Altered Growth Hormone (GH)/Insulin-like Growth Factor (IGF)-1 axis have been described in diabetes and diabetic nephropathy (105). Several studies have suggested a direct relationship between the activity of the GH/IGF-1 axis and certain feature of DN, such as hyperfiltration and MA (106), and somatostatin analogue may be renoprotective in diabetes (107). In experimental models, overexpression of GH results in severe glomerulosclerosis (108), and inhibition of GH action through different mechanisms may improve DN (42, 43, 109). Interestingly, podocytes express GH Receptor (GRH), and signaling through GHR in podocytes affects oxidative stress and actin remodeling, two important features of podocyte biology (41). Taken all together, this solid experimental data suggests that medications targeting the GHR or the GH signaling cascade may represent a novel approach to prevent and/or treat DN. We would also like to mention that a high expression of GHRH has been detected in the kidney (49), but a specific function of GHRH in the kidney remains to be established.

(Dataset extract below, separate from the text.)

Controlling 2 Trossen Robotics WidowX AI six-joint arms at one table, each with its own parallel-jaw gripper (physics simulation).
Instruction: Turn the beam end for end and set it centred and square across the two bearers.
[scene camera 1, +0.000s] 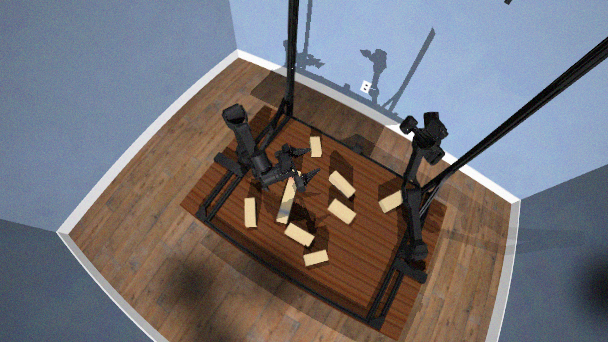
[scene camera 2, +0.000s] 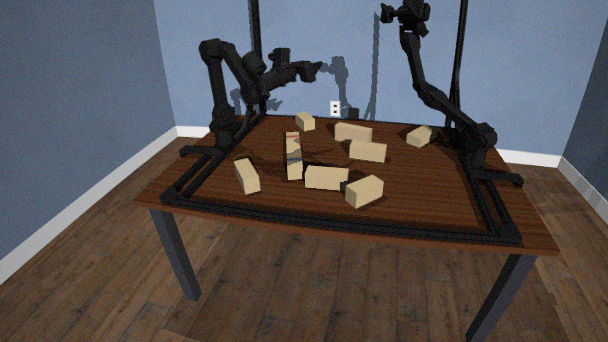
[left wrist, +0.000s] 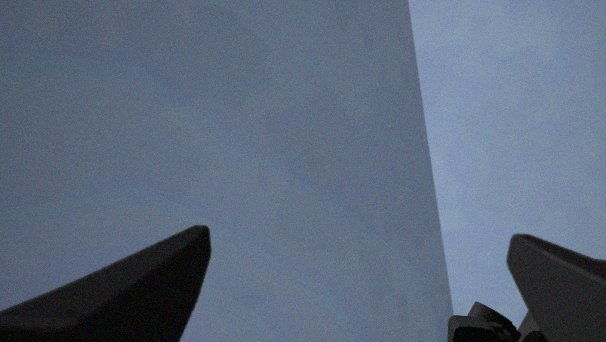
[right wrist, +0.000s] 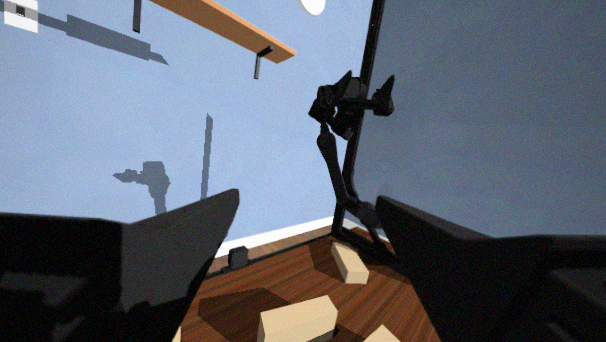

Others players on the pipeline

Few others endocrine derangements that may deserve further investigation as they might contribute to the initiation and progression of DN. In particular, the ability of podocytes to uptake oxidized- Low density lipoprotein (LDL) (46, 47) warrants further investigation, as it has been shown that LDL removal by apheresis in patients with proteinuric DN improves not only the lipid profile but also decreases proteinuria and reduced the loss of podocytes in the urine (110). The role of free fatty acid in the development of MA in DN also remains to be established, as FFA utilization by podocytes has been described (111, 112) and may contribute to the development of podocyte specific insulin resistance (45). The evidence that ACTH deficiency may cause FSGS like lesions (113), together with the evidence that ACTH has been shown to have antiproteinuric properties in membranous nephropathy (114) suggests that further investigation on the role of ACTH axis in DN is needed. Finally, subclinical hypothyroidism is an independent risk factor for DN (115), and levothyroxine treatment in a diabetic patient with renal insufficiency and hypothyroidism prevented progressive renal failure (116), suggesting that further investigation on the kidney as a direct target of thyroid hormone action is warranted.

Summary

Although most of the strategies utilized for the treatment and prevention of DN are currently related to targeting the RAS and improving hyperglycemia, we have reviewed herein additional systemic and local hormonal derangement that characterizes DN and that may lead to novel drug discoveries. We have selected some of the multiple studies suggesting that DN may result from the hormonal derangement that characterizes diabetes. We find this topic of particular interest, as it strongly suggests that a cross talk between distant tissues and organs affected by diabetes may occur. We hope this review will stimulate the reader to initiate novel experimental and clinical research aimed at finding new targets for the treatment of DN.

Acknowledgments

Research support: Dr. Fornoni is supported by the National Institute of Health (DK-82636), by the American Diabetes Association (7-09-JF-23) and by the Diabetes Research Institute Foundation. Dr. Diez-Sampedro is supported by the Florida Biomedical Research Program (08KN-02-17217).

Footnotes

Financial conflicts of interests: Dr Lenz received grants and honoraria from Abbott, Genzyme, Amgen, and Ortho-Biotech. Dr. Fornoni and Dr Diez-Sampedro declare no conflict of interests.